How the Hack Unfolded?
Investigators found that a single staff member of C&M Software handed over valid corporate credentials in exchange for cash. With these details, the hackers accessed the software managing reserve accounts.
Six banks, including BMP, saw unauthorized transfers from the accounts they held with the central bank’s system. This single point of failure exposed the weakness in a network that sits at the heart of Brazil’s financial plumbing.
Laundering Through Crypto
According to on‑chain detective ZachXBT, the attackers converted about $30 million to $40 million of the stolen reais into Bitcoin, Ether and USDt.
They then laundered these digital assets through exchanges in Latin America and over‑the‑counter trading desks. By spreading the funds across multiple platforms, they aimed to erase money trails and complicate any tracing efforts.
Echoes of Other Breaches
This intrusion mirrors a recent incident at Coinbase, where customer service staff were bribed to reveal user data.
That breach affected around 69,000 clients and showed how social engineering can undermine even top crypto firms.

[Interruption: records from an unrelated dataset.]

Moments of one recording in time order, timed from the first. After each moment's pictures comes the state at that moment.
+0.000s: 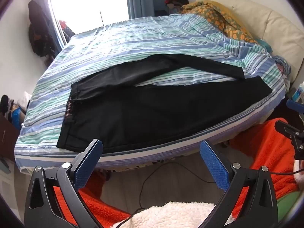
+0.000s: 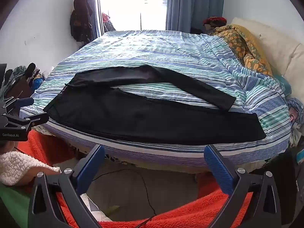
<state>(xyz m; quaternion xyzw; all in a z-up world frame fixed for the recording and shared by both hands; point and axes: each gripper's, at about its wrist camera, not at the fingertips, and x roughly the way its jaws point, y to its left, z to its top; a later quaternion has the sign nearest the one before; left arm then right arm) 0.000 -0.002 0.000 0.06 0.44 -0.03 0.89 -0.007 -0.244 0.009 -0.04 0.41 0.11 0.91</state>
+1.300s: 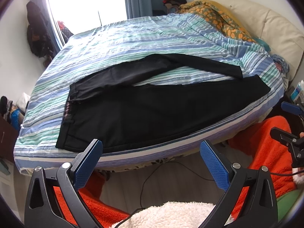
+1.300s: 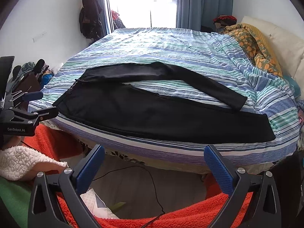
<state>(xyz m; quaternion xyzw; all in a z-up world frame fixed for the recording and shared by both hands) -0.003 -0.001 0.001 0.06 0.44 -0.04 0.90 -0.007 -0.235 0.001 -0.03 0.42 0.15 0.89</state>
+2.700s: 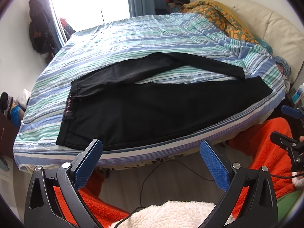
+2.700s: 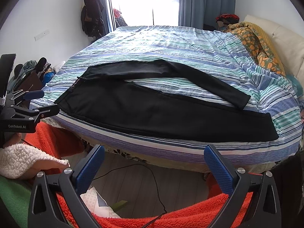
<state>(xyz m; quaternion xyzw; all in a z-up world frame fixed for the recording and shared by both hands) -0.001 0.004 -0.003 0.05 0.44 -0.03 0.89 -0.004 -0.232 -0.003 -0.04 0.42 0.16 0.89</state>
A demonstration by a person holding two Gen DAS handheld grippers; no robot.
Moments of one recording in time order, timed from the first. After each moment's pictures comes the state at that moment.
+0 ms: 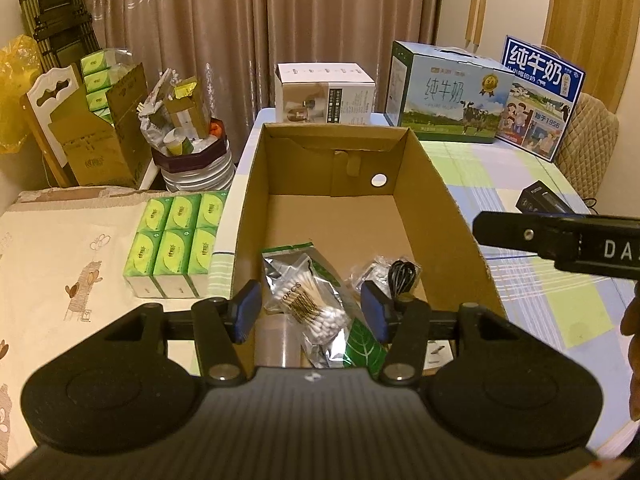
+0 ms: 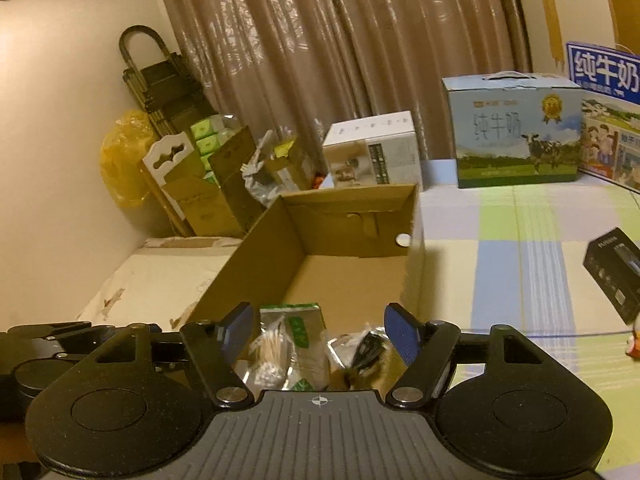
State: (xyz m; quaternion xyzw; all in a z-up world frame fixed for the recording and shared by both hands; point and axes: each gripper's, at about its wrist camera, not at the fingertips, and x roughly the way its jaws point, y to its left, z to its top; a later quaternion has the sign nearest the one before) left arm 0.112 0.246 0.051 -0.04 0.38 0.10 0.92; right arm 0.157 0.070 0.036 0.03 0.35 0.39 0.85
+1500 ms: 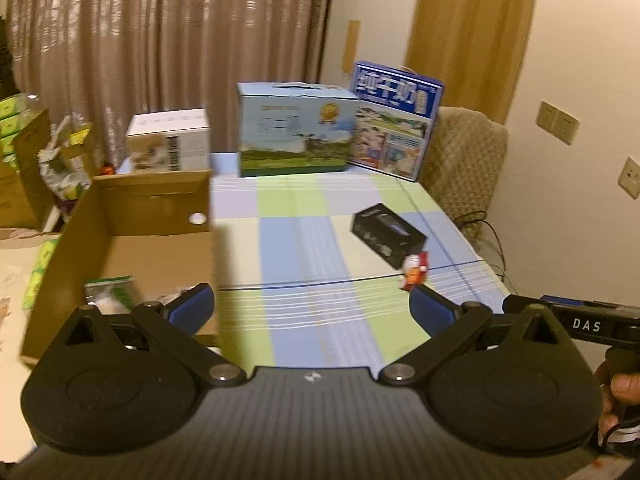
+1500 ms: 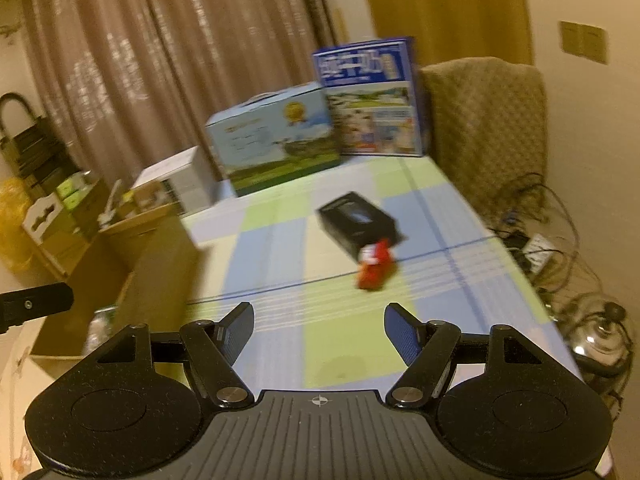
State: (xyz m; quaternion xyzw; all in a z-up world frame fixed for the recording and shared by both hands) left arm 0.111 0.050 0.089 -0.05 0.32 -0.02 0.95; right arm 0.135 -0.215 0.043 0.08 0.35 0.19 0.92
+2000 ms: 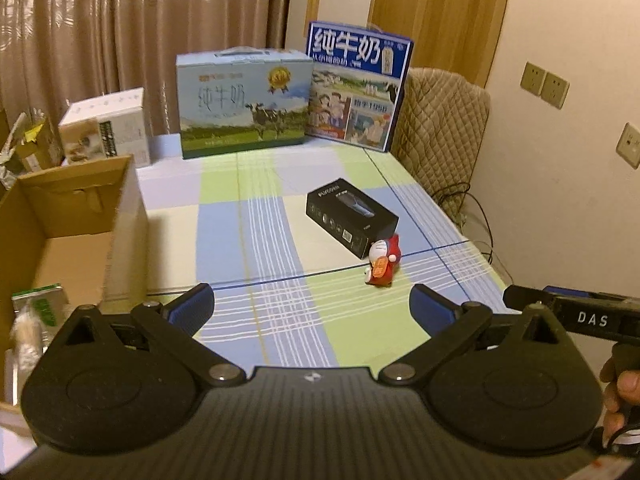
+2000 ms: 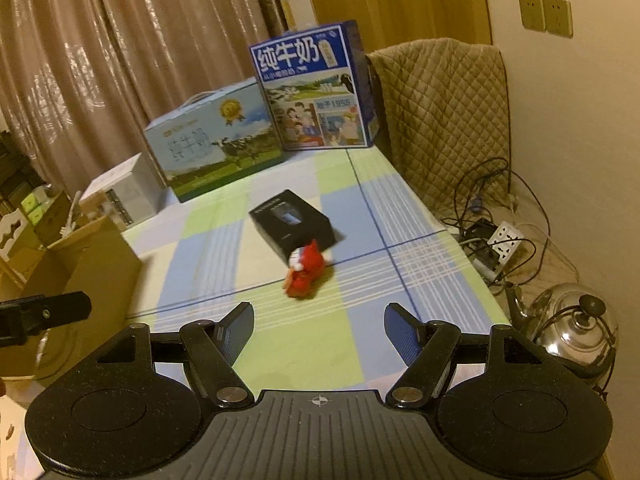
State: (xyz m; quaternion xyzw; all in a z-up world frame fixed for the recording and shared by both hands) left arm 0.187 -0.008 0.039 -0.03 0.36 -0.06 0.93; right arm 0.192 -0.257 0.008 0.08 0.36 0.15 0.92
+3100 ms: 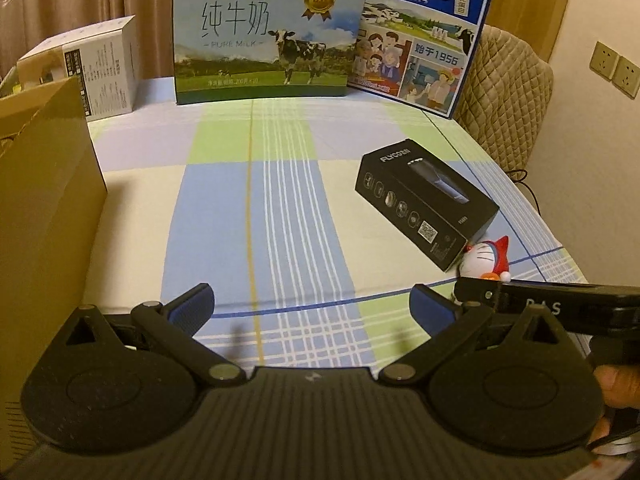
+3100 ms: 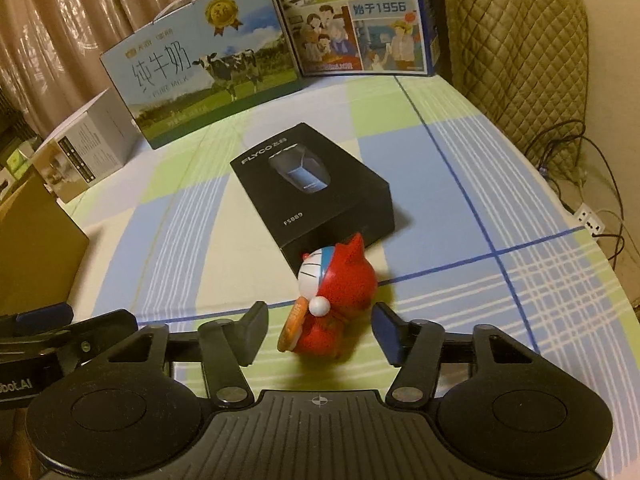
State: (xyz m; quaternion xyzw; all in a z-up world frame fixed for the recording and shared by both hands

The C&M hack serves as a reminder that both finance and crypto sectors face similar threats when insiders turn against their employers.
Rising Cyber Risks for Centralised Systems
The attack on C&M highlights the growing danger that centralised software and servers pose. A single compromised login can expose millions of records, sensitive documents or billions in capital.
Such systems offer hackers massive returns on minimal effort since one breach can unlock access to entire networks. As attackers adopt new tools like artificial intelligence, the odds of finding and exploiting weak points increase.
The Case for Decentralisation
Eran Barak, CEO of Shielded Technologies, argues that blockchain privacy tools will play a key role in stopping AI‑assisted hacks. He points to zero-knowledge proofs as an example. With these methods, networks do not store all user data in one place.
Instead, they verify transactions without revealing personal information. This forces hackers to target individual wallets or accounts, where their payoff would be limited to a single record rather than millions. Barak says that would make hackers move on to easier targets.
Lessons and Next Steps
Brazil’s financial authorities are now auditing C&M Software’s security practices and reviewing access controls across all linked banks.
Institutions are being urged to tighten staff vetting and to monitor for unusual login patterns. At the same time, exchanges and fintech firms around the world are watching closely, knowing that insider threats can strike anywhere.